DLQ dashboard — side effects, token spend, trace link, one-click safe replay.
Tenant notification webhook — when >5 jobs DLQ in an hour for one tenant, POST to their ops endpoint with sample error codes.
Poison circuit breaker — pause tenant dequeue when error rate spikes; auto-resume after cooldown or manual ack.

P95 queue wait for healthy KYC jobs returned to 14 seconds. Support tickets tied to “stuck onboarding” dropped 34% quarter over quarter.

Technique decision table

Approach	Poison isolation	Replay safety	When to use
Infinite retry with backoff only	None	High duplicate risk	Never in production agent queues
Broker DLQ (max receive count)	Good	Low without ledger	Read-only agent tasks, no write tools
Agent-aware DLQ + failure taxonomy	Very good	Medium	Default for webhook-triggered agents
DLQ + side-effect ledger + checkpoint resume	Very good	High	Multi-step agents with CRM, email, payments
Per-tenant DLQ + circuit breaker	Excellent	High	Multi-tenant SaaS with bursty integrators

Start with classified errors and a rich DLQ record.
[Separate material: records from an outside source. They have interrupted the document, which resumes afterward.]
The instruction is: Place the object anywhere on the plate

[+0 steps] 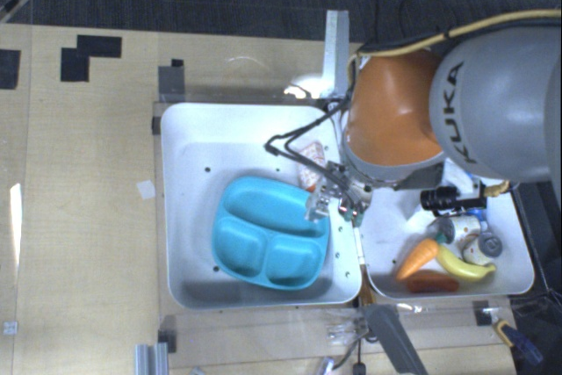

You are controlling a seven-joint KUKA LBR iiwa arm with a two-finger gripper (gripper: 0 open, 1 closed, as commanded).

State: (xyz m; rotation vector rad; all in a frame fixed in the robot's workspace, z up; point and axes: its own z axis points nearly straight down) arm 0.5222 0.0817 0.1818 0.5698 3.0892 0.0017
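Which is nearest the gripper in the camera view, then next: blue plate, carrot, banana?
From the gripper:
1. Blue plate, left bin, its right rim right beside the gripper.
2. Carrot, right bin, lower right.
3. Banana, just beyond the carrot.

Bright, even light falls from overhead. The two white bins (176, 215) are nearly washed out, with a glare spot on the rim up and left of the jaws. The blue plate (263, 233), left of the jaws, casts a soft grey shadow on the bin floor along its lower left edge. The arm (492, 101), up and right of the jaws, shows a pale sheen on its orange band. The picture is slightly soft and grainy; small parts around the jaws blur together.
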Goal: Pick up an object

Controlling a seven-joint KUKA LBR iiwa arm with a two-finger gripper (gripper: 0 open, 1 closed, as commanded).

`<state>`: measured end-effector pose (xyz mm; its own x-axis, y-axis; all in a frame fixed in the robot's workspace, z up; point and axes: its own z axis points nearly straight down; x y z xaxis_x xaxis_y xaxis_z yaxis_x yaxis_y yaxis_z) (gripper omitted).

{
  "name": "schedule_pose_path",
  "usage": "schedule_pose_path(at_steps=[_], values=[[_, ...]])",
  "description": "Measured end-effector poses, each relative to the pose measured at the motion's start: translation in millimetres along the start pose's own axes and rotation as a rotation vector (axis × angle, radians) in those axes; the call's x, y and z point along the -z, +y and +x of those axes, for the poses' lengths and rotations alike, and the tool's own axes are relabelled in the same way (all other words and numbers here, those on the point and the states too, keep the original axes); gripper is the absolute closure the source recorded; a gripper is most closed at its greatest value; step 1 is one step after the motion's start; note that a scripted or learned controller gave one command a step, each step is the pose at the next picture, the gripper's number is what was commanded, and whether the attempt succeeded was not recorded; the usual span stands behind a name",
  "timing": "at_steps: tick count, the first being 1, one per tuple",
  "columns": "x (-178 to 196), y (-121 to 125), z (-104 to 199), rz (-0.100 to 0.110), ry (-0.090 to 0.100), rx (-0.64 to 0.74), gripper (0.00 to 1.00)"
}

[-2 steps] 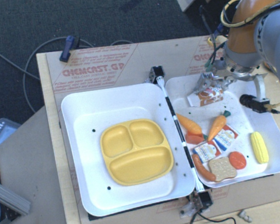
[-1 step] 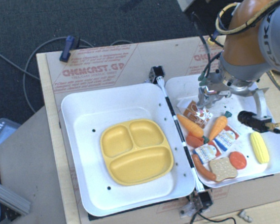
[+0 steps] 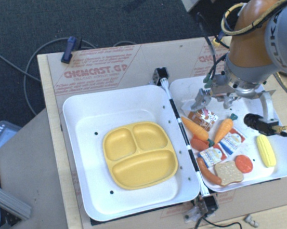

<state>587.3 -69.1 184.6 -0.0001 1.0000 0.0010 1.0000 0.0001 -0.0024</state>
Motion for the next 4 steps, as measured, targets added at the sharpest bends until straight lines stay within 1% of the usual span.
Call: schedule_pose_path(at_steps=[1,2,3,4], values=[[-90,-30,-58,-0.008,-0.005,-0.001,0.0],[-100,52,-116,0.0,-0.001,0.0,0.0],[-101,77,-146,0.025,0.023,0.007,0.0],[-102,77,-146,0.025,0.022,0.008,0.0]])
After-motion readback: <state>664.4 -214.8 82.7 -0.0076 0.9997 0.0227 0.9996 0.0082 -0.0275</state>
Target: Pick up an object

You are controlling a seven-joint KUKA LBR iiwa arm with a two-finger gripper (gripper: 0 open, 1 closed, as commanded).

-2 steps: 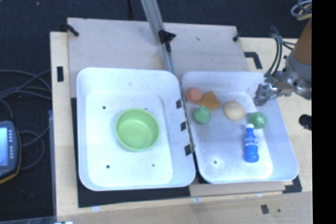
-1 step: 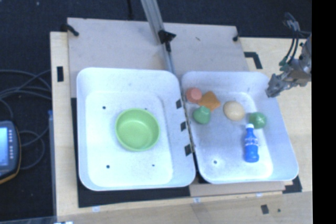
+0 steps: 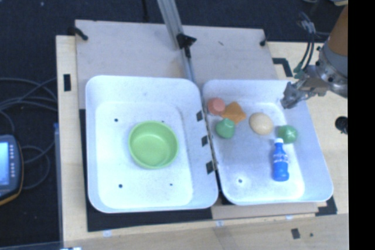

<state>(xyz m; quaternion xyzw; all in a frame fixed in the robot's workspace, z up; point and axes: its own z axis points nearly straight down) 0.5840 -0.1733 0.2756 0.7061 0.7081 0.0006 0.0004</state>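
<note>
— Looking down on the bench, we found the gripper poised over the far right rim of the right bin, nothing between its fingers. What lay nearest it?

— We judged the cream egg-shaped object nearest, lying down and to the left of the jaws in this view, with the small green ball just beside it on the right. The blue bottle lay nearer the camera, its long axis running roughly toward and away from us, white cap at the far end.

— And the cluster by the divider?

— We saw a pink piece, an orange piece and a green piece, close together and well apart from the gripper. The green bowl sat alone in the left bin, farther still.

— Could we read the jaws?

— Barely (the tip was small and blurred). We couldn't tell how far they stood apart, and they touched no object. We reckoned the coming move would be a short reach inward and down.
</note>
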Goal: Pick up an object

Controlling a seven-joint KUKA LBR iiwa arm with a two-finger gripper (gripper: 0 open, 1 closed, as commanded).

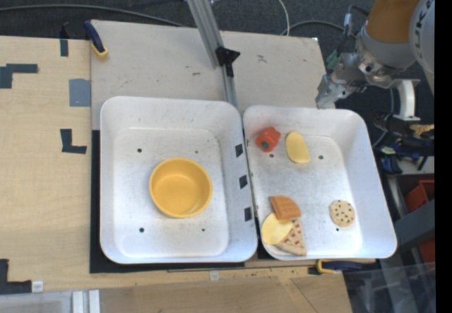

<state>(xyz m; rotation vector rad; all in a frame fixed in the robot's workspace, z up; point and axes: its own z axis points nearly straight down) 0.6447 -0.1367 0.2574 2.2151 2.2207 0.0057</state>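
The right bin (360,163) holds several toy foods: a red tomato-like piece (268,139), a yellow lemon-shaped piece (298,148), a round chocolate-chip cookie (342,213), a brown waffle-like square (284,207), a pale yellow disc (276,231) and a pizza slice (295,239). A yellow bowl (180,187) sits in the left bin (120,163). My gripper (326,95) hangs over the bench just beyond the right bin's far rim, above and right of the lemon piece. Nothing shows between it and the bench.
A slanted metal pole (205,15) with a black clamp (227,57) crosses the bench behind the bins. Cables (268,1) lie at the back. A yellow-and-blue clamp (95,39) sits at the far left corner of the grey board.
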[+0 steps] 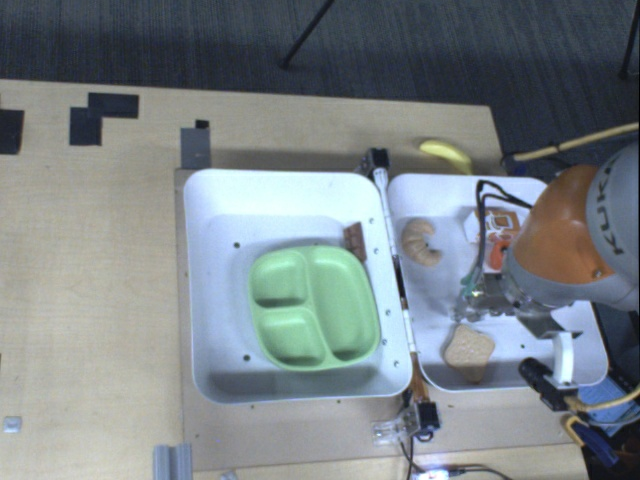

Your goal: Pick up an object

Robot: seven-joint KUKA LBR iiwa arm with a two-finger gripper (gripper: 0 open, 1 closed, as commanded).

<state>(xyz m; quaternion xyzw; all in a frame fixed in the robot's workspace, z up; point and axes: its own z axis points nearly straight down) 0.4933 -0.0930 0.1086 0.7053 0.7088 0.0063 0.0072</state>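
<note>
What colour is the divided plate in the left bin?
Light green; the divided plate shows plainly in the camera view.

The arm (575, 238) is cut off by the right edge, so most of it is not seen. The gripper (476, 300) is small and blurred under the orange band, and it cannot be told how its fingers stand. Part of the right bin (440, 193) is hidden by the arm. A card with orange print (497, 230) is half covered by the arm, and its print cannot be read. A brown thing (353, 237) is partly hidden behind the green plate (313, 305), and it cannot be named. A yellow thing (445, 153) behind the right bin is partly hidden by the rim. Cables at the bottom edge (440, 468) are cut off.
</note>
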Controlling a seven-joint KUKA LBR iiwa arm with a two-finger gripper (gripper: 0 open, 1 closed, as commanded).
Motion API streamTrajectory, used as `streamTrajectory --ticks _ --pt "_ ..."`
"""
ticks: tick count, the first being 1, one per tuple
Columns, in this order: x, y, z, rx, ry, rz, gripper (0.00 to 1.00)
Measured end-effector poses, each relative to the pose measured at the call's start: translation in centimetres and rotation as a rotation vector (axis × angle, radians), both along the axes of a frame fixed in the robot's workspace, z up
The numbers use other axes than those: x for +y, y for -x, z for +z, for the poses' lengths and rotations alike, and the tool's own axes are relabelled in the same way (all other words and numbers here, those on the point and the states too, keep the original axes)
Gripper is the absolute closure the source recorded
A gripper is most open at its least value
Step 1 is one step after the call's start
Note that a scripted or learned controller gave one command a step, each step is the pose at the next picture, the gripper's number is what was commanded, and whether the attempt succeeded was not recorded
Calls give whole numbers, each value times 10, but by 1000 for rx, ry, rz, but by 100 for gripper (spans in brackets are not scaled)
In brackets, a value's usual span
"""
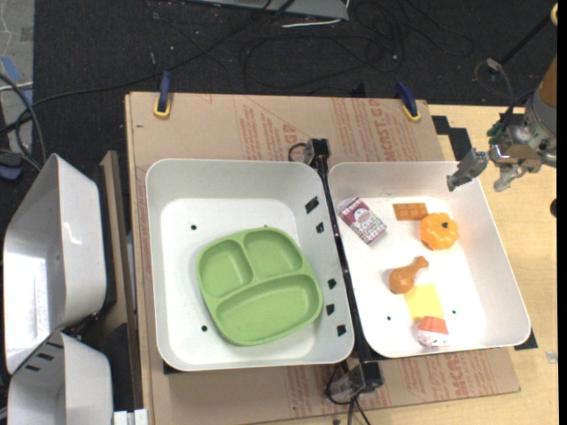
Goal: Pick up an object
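**Gripper spread and bare above the right bin's far corner**

The two fingers are spread apart with nothing between them. The gripper hangs over the far right corner of the right bin, well apart from the things lying in it. Above it the wrist runs off the right edge.

In the right bin, nearest the gripper, lies a flat brown cracker, with an orange pumpkin just beside it. A small purple and white carton lies toward the bin's left wall. Nearer the front sit a chicken drumstick, a yellow block and a small red and white piece.

The left bin holds a green divided plate.
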State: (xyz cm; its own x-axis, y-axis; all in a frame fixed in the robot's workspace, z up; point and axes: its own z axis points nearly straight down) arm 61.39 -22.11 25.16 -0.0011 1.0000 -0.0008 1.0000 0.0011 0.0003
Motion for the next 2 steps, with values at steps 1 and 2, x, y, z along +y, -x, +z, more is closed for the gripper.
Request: streamTrajectory --ticks 1,2 --pt "1 -8 -16 0 0 2 0" --pt "-1 -10 -27 0 0 2 0"
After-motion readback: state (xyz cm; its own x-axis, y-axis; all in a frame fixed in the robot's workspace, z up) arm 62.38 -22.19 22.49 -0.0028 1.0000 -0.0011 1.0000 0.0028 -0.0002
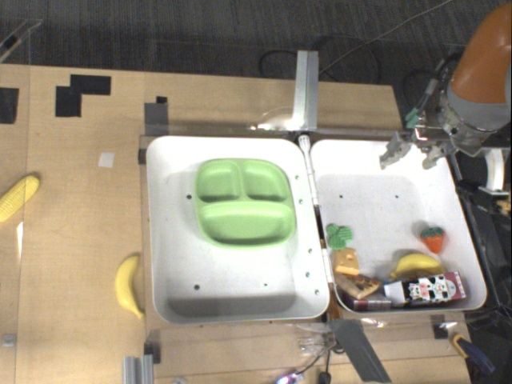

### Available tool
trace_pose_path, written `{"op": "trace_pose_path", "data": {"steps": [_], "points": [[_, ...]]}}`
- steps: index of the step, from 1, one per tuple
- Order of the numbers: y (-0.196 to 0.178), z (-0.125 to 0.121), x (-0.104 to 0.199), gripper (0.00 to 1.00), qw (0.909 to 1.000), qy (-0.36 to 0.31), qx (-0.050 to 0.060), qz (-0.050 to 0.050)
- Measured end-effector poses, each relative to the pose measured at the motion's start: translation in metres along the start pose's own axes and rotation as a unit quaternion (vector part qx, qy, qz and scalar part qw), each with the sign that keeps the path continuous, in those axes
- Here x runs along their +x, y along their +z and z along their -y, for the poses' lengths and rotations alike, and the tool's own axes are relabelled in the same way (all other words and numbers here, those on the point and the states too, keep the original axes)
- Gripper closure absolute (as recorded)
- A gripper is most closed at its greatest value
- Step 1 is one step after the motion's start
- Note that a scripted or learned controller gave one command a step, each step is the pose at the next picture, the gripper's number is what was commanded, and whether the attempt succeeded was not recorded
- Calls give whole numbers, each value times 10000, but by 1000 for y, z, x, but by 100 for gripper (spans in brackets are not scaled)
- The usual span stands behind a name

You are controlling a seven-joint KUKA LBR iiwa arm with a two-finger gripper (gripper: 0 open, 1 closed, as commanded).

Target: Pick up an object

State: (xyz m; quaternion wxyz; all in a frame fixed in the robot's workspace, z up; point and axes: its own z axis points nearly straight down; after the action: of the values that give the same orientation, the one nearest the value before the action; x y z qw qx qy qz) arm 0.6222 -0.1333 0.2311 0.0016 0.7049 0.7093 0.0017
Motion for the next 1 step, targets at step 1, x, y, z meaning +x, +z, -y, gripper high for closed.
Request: {"op": "trace_pose_path", "data": {"steps": [1], "points": [[13, -38, 29, 0, 9986, 535, -9, 0]]}}
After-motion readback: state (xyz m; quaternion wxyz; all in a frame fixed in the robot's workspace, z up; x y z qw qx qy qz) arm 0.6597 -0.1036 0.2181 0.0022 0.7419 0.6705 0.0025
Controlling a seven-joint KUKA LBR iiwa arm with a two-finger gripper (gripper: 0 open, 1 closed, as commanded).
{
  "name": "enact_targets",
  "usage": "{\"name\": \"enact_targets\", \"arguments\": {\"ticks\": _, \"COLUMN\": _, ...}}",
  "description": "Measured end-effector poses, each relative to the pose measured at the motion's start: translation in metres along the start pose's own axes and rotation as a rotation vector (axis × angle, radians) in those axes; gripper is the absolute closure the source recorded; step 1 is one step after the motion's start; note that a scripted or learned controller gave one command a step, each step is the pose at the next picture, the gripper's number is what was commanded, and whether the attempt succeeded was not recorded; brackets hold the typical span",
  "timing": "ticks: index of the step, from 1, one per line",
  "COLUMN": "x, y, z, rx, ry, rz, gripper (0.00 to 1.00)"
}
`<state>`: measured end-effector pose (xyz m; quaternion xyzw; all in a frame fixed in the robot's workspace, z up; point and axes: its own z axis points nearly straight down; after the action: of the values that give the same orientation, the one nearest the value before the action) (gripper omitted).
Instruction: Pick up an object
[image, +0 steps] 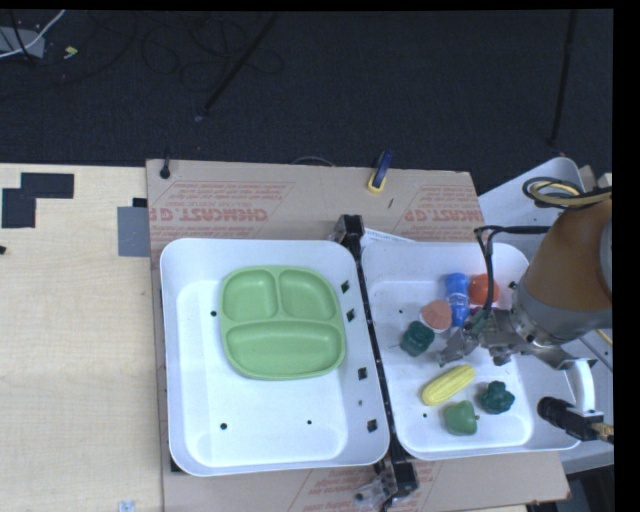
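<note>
The right bin (420, 440) holds several small toys: a yellow corn cob (447, 383), a green pepper (460, 418), a dark green piece (495, 398), another dark green piece (416, 338), a pink-orange piece (436, 315), a blue bottle (458, 297) and an orange-red piece (483, 289). My gripper (468, 341) hangs low over the middle of this bin, just above the corn cob and right of the dark green piece. Nothing shows between its fingers.
The left bin (200, 420) holds a light green divided plate (281, 322). A black divider with clips (365, 340) runs between the bins. The arm's body (570, 275) covers the right bin's far right side. Cardboard lies under both bins.
</note>
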<state>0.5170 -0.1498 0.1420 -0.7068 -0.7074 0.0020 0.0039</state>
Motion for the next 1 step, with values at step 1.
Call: {"name": "enact_targets", "arguments": {"ticks": 1, "x": 0.0023, "y": -0.0005, "z": 0.0538, "rx": -0.001, "ry": 0.000, "rz": -0.001, "gripper": 0.00}}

Add per-tenant circuits when a single customer can enqueue thousands of events per hour.

Common pitfalls

DLQ without operator UI — jobs vanish into a topic nobody monitors; backlog looks healthy while customers wait.
Retrying permanent errors — burning tokens on a 401 that will never succeed.
Replaying from step zero after partial writes — duplicate CRM cases and duplicate charges.
Shared DLQ across tenants — complicates access control and replay scoping.
Missing trace links — engineers grep logs for hours instead of opening the failing span.
Bulk redrive after deploy without canary — fixed parser replays 500 jobs that already partially succeeded.
DLQ retention too short — compliance needs 90-day failure audit; broker default 14 days loses evidence.

Production checklist

Worker middleware classifies errors into transient, permanent, and poison with structured codes.
Max attempts and token budgets enforced per job_id; checkpoint progress gates retry counting.
DLQ records include job_id, run_id, tenant_id, checkpoint_step, side_effects_applied, trace_url.
Side-effect ledger checked before any write tool; replays use fresh or scoped idempotency keys.
Operator UI supports safe replay, checkpoint resume, and discard with mandatory audit reason.
Per-job-type or per-tenant DLQs prevent cross-lane poison blocking.
Poison circuit breaker pauses dequeue when error rate spikes; alerts on-call.
Bulk redrive requires filtered canary batch and metric watch.
DLQ retention meets compliance; PII redacted in UI, encrypted snapshots for replay.
Metrics: dlq_depth, poison_rate, retry_token_spend, time_to_dlq, replay_success_rate.

Key takeaways

Agent poison jobs are expensive — each retry can cost dollars and partial writes.
Classify failures explicitly — do not let the broker retry permanent errors.
DLQ records need run context — checkpoint step and side effects determine replay safety.
Isolate lanes — one bad PDF must not stall 890 onboarding jobs.
Harbor cut poison-induced outages from 61% to 2% with taxonomy, rich DLQ, and governed replay — not by disabling retries entirely.